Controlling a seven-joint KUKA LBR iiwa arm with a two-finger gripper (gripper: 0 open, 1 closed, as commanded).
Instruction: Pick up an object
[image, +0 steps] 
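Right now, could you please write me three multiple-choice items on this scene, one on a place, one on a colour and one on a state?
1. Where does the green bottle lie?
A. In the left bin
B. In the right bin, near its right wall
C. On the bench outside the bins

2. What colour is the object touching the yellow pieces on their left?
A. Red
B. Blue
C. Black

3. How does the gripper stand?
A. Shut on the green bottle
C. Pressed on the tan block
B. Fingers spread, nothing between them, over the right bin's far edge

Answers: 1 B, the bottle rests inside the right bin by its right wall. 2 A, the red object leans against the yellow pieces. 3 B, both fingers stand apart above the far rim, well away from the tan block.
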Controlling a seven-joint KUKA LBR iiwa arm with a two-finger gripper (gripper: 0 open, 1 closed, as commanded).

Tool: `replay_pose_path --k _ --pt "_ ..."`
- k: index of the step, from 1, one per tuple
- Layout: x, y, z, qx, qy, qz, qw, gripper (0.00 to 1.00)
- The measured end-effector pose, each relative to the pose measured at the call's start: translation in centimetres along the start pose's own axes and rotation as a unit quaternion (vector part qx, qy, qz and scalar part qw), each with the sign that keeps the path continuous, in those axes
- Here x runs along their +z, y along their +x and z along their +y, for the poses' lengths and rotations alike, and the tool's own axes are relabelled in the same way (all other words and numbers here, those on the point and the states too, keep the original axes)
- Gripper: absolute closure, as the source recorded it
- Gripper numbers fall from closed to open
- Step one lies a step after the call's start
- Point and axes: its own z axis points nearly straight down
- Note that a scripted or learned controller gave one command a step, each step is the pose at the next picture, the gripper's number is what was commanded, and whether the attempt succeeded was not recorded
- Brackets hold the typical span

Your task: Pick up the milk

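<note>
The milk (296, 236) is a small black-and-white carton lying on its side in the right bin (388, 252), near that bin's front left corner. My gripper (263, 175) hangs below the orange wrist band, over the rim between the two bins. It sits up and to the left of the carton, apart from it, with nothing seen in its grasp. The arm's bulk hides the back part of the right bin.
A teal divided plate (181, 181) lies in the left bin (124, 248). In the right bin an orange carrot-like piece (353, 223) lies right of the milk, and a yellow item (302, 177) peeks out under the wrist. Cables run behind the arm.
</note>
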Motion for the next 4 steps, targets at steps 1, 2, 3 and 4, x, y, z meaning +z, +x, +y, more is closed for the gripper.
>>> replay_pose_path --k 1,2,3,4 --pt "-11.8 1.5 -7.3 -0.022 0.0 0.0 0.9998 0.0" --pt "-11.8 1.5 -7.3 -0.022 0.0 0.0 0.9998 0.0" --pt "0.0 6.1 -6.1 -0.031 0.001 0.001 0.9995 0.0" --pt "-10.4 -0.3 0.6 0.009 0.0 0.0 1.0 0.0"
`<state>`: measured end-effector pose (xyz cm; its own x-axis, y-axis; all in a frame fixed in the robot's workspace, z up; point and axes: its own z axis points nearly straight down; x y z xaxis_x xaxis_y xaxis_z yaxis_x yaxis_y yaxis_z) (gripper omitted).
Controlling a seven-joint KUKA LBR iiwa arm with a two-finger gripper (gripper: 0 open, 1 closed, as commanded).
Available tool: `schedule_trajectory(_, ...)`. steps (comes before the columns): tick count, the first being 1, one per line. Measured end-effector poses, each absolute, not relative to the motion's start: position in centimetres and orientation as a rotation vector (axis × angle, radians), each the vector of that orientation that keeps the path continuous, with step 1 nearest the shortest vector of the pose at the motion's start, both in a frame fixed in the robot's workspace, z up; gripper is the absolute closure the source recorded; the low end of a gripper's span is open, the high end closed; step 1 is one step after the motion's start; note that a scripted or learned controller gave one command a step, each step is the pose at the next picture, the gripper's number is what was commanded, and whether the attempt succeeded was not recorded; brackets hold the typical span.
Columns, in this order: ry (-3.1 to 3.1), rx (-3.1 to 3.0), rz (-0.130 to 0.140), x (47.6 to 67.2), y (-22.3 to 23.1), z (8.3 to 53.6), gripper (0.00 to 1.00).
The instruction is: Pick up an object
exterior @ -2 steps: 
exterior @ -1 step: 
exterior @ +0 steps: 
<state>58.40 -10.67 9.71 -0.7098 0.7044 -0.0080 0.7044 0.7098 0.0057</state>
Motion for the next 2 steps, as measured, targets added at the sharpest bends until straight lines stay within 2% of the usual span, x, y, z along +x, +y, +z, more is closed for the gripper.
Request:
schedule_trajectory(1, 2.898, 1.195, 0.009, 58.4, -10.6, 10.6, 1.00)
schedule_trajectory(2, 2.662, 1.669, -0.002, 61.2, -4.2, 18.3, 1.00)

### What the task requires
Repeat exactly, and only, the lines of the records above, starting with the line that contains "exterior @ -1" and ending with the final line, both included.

### Response area
exterior @ -1 step: 
exterior @ +0 steps: 
<state>58.40 -10.67 9.71 -0.7098 0.7044 -0.0080 0.7044 0.7098 0.0057</state>
Motion for the next 2 steps, as measured, targets added at the sharpest bends until straight lines stay within 2% of the usual span, x, y, z along +x, +y, +z, more is closed for the gripper.
Request:
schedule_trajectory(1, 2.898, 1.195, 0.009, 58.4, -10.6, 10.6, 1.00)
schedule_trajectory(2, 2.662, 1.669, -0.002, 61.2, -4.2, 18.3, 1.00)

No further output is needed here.